I think this is why they opted to add – in front of negative numbers regardless of string representation (binary, oct, hex, decimal …).
If you wish to replicate the C behaviour and get the negative represented in two complement form you have the following options:
1 int > uint > bin using numpy
The most straight forward way is to dump the value as signed limited int and read it as unsigned.
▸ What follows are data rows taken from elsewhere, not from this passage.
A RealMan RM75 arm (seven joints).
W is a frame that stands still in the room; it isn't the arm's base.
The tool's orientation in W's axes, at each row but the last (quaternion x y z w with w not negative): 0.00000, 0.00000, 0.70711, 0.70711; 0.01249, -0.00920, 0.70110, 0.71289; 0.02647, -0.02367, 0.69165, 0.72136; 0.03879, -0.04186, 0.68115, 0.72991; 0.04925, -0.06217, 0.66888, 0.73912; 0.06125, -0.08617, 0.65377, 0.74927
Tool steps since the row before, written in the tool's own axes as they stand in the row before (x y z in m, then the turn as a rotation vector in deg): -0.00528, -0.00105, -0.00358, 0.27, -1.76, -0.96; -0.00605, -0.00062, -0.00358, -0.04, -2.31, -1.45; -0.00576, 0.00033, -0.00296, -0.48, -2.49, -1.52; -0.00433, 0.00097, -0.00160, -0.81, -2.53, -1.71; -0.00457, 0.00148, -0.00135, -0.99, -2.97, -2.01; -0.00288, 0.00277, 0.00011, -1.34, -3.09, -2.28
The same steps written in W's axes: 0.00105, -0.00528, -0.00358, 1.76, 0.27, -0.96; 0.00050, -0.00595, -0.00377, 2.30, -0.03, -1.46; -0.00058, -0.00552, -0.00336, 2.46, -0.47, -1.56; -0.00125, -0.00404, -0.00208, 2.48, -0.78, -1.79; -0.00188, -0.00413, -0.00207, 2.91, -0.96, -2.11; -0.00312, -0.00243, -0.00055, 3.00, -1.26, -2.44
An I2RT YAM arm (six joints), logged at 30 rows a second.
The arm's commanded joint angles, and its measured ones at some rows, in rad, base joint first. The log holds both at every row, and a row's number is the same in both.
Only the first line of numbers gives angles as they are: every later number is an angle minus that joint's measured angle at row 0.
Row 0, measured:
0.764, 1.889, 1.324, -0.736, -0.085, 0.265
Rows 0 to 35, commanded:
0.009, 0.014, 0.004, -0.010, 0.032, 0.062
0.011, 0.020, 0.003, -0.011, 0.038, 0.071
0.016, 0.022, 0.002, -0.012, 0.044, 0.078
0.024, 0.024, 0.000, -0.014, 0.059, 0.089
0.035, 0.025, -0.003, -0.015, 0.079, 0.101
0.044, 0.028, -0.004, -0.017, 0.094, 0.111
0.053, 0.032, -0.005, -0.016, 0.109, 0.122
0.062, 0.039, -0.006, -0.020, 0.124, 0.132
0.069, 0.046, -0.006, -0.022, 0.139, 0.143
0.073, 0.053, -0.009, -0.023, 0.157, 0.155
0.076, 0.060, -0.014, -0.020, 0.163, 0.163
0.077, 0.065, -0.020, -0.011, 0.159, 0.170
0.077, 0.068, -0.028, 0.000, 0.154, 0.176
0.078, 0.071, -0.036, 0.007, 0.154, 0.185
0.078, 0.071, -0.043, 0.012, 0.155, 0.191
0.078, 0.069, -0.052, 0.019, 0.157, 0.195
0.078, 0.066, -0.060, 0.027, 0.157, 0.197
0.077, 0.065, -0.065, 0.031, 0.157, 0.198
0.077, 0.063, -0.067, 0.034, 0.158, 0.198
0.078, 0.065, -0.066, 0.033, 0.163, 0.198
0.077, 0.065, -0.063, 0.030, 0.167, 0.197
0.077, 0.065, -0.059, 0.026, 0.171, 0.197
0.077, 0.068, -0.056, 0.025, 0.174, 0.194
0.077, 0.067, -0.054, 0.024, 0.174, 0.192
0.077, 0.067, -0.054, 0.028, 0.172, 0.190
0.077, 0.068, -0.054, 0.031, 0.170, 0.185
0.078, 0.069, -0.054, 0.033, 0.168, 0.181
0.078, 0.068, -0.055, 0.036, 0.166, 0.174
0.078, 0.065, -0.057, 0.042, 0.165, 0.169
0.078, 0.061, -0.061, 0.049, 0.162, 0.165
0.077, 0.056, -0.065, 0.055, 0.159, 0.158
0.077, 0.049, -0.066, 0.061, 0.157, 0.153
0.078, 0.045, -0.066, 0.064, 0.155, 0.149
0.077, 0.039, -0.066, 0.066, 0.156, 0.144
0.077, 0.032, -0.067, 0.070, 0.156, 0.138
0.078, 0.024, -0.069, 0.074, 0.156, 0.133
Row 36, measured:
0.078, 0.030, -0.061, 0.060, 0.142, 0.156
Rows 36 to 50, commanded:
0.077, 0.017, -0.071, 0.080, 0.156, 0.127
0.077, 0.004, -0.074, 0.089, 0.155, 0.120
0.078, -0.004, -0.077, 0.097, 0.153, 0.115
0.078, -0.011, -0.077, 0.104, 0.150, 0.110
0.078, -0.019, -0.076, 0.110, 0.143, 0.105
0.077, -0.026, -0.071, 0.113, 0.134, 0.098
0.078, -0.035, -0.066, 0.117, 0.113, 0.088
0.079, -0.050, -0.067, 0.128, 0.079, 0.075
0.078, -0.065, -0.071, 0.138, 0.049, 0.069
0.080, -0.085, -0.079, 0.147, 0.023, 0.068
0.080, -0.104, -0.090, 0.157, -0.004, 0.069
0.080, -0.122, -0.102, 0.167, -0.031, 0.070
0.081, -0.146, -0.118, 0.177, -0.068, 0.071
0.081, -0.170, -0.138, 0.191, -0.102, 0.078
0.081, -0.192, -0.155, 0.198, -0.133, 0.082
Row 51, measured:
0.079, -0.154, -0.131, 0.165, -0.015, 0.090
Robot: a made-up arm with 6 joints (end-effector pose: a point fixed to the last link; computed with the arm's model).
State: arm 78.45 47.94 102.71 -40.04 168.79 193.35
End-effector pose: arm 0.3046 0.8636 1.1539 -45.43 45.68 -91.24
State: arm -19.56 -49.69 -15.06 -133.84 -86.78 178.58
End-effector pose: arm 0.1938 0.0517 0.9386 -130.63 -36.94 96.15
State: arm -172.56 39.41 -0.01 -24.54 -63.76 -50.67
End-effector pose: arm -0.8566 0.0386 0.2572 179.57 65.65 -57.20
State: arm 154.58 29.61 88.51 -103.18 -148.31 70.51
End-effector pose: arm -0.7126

If you have access to numpy the code is pretty easy to read:
>>> bin(np.int16(-30).astype(np.uint16))
'0b1111111111100010'
>>> bin(np.int16(-1).astype(np.uint16))
'0b1111111111111111'
>>> bin(np.int16(-2).astype(np.uint16))
'0b1111111111111110'
>>> bin(np.int16(-16).astype(np.uint16))
'0b1111111111110000'
2 int > uint > bin using struct
You can do the similar think with struct but it is slightly harder to understand
>>> bin(struct.unpack('>H', struct.pack('>h', 30))[0])
'0b1111111111100010'
>>> bin(struct.unpack('>H', struct.pack('>h', -1))[0])
'0b1111111111111111'
>>> bin(struct.unpack('>H', struct.pack('>h', -2))[0])
'0b1111111111111110'
>>> bin(struct.unpack('>H', struct.pack('>h', -16))[0])
'0b1111111111110000'
Note: h is signed and H is unsigned int 16, and ‘>’ stands for bigendian it comes handy if you want to read bytes directly without converting them back to int
3. int using struct, then read byte by byte and convert to bin
>>> ''.join(f'{byte:08b}' for byte in struct.pack('>h', -1<<15))
'1000000000000000'
>>> ''.join(f'{byte:08b}' for byte in struct.pack('>h', -1))
'1111111111111111'
>>> ''.join(f'{byte:08b}' for byte in struct.pack('>h', -2))
'1111111111111110'
>>> ''.join(f'{byte:08b}' for byte in struct.pack('>h', -16))
'1111111111110000'
Note this has some quirks, as you need to remember to enforce the byte binary representation to be 8 digits long with ’08’.
3 Directly from math,
Lastly you can go check what wikipedia says about 2 complement representation and get it implemented directly from the math formula Two complement > Subtraction from 2N
>>> bin(2**16 -16)
'0b1111111111110000'
>>> bin(2**16 -3)
'0b1111111111111101'
This looks super simple but it is hard to understand if you are not versed in the way 2 complement representation works.